Maybe out-of-scope for this patch, but there's a bigger problem in that (AFAIK), we have no plan for updating the generic tuning. Ie, the 64-bit generic model was created 6 years ago and grows less relevant daily:

// We currently use the Sandy Bridge model as the default scheduling model as
// we use it across Nehalem, Westmere, Sandy Bridge, and Ivy Bridge which
// covers a huge swath of x86 processors.

Should we create some metrics based on time or popularity that guide us on updating that? For example, are we stuck assuming SSE2-only for the generic model forever, or can we decide that 12+ years past the introduction of SSE4.1 lets us assume that is available/preferred?

I don't object, but this is less sustainable than adding a generic 32-bit model to match the generic 64-bit model (the alternate D83897 patch IIUC).

The "x86-64" CPU has existed for longer than 6 years. It was originally created to be the common subset between "nocona" and "k8" to be a good default CPU for any 64-bit system. It's missing cmpxchg16b for example. It picked up the generic tuning 6 years ago. But it should really have tuning for something closer to nocona/k8. If we had true mtune support, -mtune=x86-64 would tune for k8/nocona. At I think that's how it works in gcc.

Maybe out-of-scope for this patch, but there's a bigger problem in that (AFAIK), we have no plan for updating the generic tuning. Ie, the 64-bit generic model was created 6 years ago and grows less relevant daily:

// We currently use the Sandy Bridge model as the default scheduling model as
// we use it across Nehalem, Westmere, Sandy Bridge, and Ivy Bridge which
// covers a huge swath of x86 processors.

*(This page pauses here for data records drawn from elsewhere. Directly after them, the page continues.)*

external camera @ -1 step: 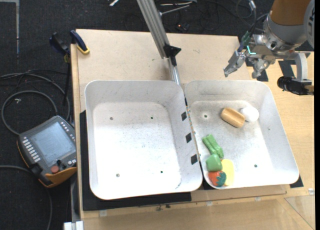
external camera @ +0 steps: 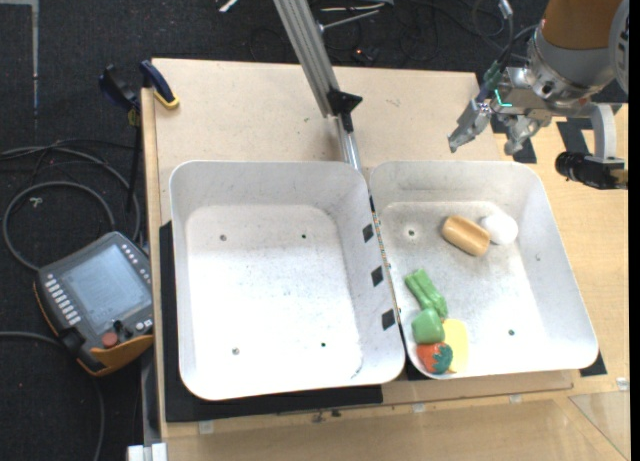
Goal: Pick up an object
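Nearest the camera, a small toy cluster is sitting in the right bin (external camera: 560, 279) at its near-left corner: a red-orange piece (external camera: 436, 357) on a yellow piece (external camera: 456, 335), touching a green block (external camera: 427, 326), with a longer green piece (external camera: 424, 290) lying tilted just behind it. Further back in the same bin, a tan roll (external camera: 466, 235) is lying on the floor with a white ball (external camera: 498, 228) touching its right end. Left bin (external camera: 200, 209) is sitting beside it, rims touching along the middle. A pendant (external camera: 98, 297) is lying on the floor left of the desk (external camera: 240, 109). Beyond the bins, a metal pole (external camera: 305, 34) is slanting up from the gap between them. Gripper (external camera: 492, 135) is hanging above the desk past the right bin's far rim, well apart from every object; fingers are looking spread and are grasping nothing. The arm (external camera: 585, 19) is reaching in from the far right, orange band showing at the top. A clamp (external camera: 140, 84) is sitting at the desk's far-left corner.
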`<state>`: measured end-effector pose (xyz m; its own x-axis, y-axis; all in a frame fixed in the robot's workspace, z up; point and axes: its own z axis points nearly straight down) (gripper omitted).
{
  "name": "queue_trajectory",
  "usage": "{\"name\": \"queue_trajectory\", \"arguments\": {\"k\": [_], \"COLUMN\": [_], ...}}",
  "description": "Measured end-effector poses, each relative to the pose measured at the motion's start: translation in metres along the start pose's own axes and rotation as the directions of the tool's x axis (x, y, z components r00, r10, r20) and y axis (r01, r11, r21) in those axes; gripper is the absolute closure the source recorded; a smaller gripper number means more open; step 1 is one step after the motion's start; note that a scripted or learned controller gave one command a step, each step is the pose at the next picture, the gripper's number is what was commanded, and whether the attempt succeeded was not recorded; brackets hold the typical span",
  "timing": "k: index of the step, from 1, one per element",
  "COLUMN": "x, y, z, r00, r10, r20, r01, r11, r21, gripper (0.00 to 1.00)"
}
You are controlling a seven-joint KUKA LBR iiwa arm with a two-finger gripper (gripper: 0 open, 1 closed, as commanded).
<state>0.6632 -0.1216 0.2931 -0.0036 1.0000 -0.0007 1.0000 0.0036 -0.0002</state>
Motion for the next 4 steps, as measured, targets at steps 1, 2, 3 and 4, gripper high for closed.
{"name": "queue_trajectory", "arguments": {"k": [1, 2, 3, 4], "x": [0.000, 0.006, 0.001, 0.001], "y": [0.000, -0.003, -0.003, -0.001], "z": [0.043, 0.088, 0.133, 0.119], "r00": [1.000, 1.000, 1.000, 1.000], "r10": [0.003, 0.003, 0.005, 0.003], "r20": [0.000, -0.001, 0.000, 0.001], "r01": [-0.003, -0.003, -0.005, -0.003], "r11": [1.000, 1.000, 1.000, 1.000], "r21": [0.004, 0.004, 0.004, -0.003], "gripper": [0.00, 0.00, 0.00, 1.00]}}
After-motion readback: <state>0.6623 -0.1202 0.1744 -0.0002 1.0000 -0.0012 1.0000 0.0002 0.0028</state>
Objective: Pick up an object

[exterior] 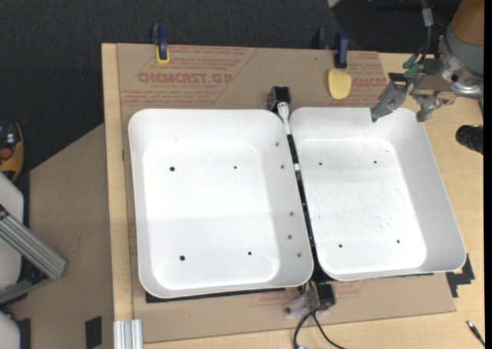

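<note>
Poised above the far right corner of the right bin: the gripper, its fingers spread apart with nothing between them. Likeliest thing to pick: a small yellow object, lying on the brown board just beyond that bin's far rim, near a blue clamp and to the gripper's left in the view. To do this well: shift across over the yellow object before descending, centre the spread fingers on either side of it, go down until the tips nearly meet the board, then close firmly. Worth minding the bin's raised rim and the clamp close by; a tip caught on either would likely spoil the try.
</note>
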`<control>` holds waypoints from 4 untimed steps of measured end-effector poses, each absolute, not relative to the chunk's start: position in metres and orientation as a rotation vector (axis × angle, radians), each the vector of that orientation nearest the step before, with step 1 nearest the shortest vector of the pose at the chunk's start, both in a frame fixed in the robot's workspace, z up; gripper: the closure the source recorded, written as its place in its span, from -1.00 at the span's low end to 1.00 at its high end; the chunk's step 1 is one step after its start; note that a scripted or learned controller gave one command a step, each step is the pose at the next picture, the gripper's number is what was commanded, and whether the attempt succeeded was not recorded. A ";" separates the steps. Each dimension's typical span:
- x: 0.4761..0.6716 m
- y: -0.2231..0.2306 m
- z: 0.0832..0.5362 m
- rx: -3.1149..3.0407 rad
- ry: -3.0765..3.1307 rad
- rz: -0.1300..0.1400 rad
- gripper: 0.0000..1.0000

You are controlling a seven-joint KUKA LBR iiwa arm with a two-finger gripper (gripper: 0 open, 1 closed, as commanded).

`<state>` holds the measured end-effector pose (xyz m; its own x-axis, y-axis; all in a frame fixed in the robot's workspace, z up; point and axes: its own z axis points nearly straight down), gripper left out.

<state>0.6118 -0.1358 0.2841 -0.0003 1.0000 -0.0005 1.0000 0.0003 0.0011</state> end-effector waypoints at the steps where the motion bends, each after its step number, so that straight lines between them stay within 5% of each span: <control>1: 0.612 -0.136 0.295 2.217 2.219 0.004 1.00; 2: 0.605 -0.102 0.328 2.215 2.223 0.005 1.00; 3: 0.600 -0.039 0.265 2.220 2.232 -0.005 1.00; 4: 0.618 -0.137 0.337 2.220 2.207 0.005 1.00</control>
<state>0.6175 -0.1368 0.3372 0.0057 1.0000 -0.0056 0.9999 -0.0057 0.0101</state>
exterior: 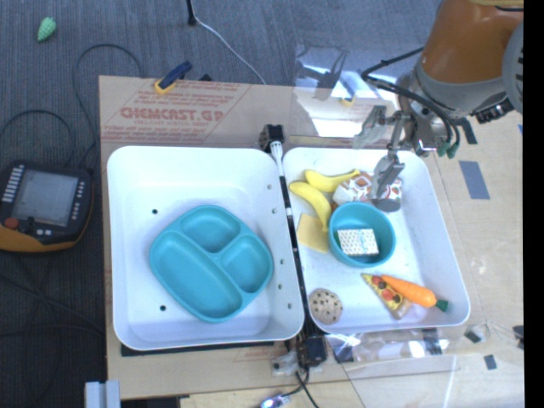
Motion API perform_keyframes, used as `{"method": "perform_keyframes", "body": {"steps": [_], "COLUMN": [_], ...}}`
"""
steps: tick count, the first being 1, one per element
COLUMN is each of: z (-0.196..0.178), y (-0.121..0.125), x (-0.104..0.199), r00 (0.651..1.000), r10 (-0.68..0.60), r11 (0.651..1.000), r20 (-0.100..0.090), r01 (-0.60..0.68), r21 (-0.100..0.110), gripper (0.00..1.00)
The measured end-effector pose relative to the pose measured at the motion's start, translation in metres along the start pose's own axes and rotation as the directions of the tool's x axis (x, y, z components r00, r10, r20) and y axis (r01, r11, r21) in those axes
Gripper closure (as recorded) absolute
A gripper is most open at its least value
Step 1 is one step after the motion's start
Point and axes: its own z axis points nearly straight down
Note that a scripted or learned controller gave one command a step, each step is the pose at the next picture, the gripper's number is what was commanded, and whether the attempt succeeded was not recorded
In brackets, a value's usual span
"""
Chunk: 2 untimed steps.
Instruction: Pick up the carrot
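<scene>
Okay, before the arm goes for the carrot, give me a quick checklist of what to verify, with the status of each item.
1. Target in sight: the orange toy carrot with a green tip lies in the right white bin, near its front right corner. Ok.
2. Top of the carrot uncovered: ok.
3. Room around it: the pizza slice toy lies against its left side. Not ok.
4. Gripper above the carrot: it sits at the bin's far end, by the yellow bananas. Not ok.
5. Path forward: the round teal bowl lies between gripper and carrot. Cannot tell if it clears.
</scene>
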Motion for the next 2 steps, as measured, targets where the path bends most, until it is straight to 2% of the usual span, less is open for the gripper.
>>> {"method": "perform_keyframes", "body": {"steps": [1,2], "z": [0.096,0.061], "y": [0.044,-0.011], "x": [0.027,-0.013], "r00": [0.980,0.972], "r10": [0.199,0.236], "r11": [0.980,0.972], "r20": [-0.008,0.004], "r01": [-0.199,-0.236], "r21": [0.000,0.001], "gripper": [0.00,0.00]}}
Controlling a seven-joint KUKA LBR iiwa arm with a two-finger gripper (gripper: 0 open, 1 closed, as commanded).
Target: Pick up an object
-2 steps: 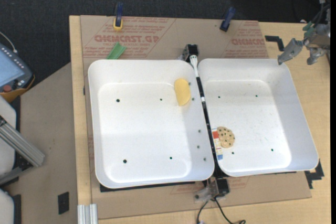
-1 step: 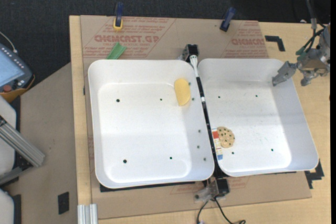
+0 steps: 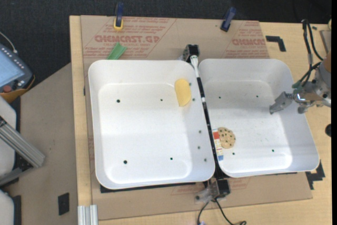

Should we create some metrics based on time or popularity that guide us on updating that? For example, are we stuck assuming SSE2-only for the generic model forever, or can we decide that 12+ years past the introduction of SSE4.1 lets us assume that is available/preferred?

This revision was automatically updated to reflect the committed changes.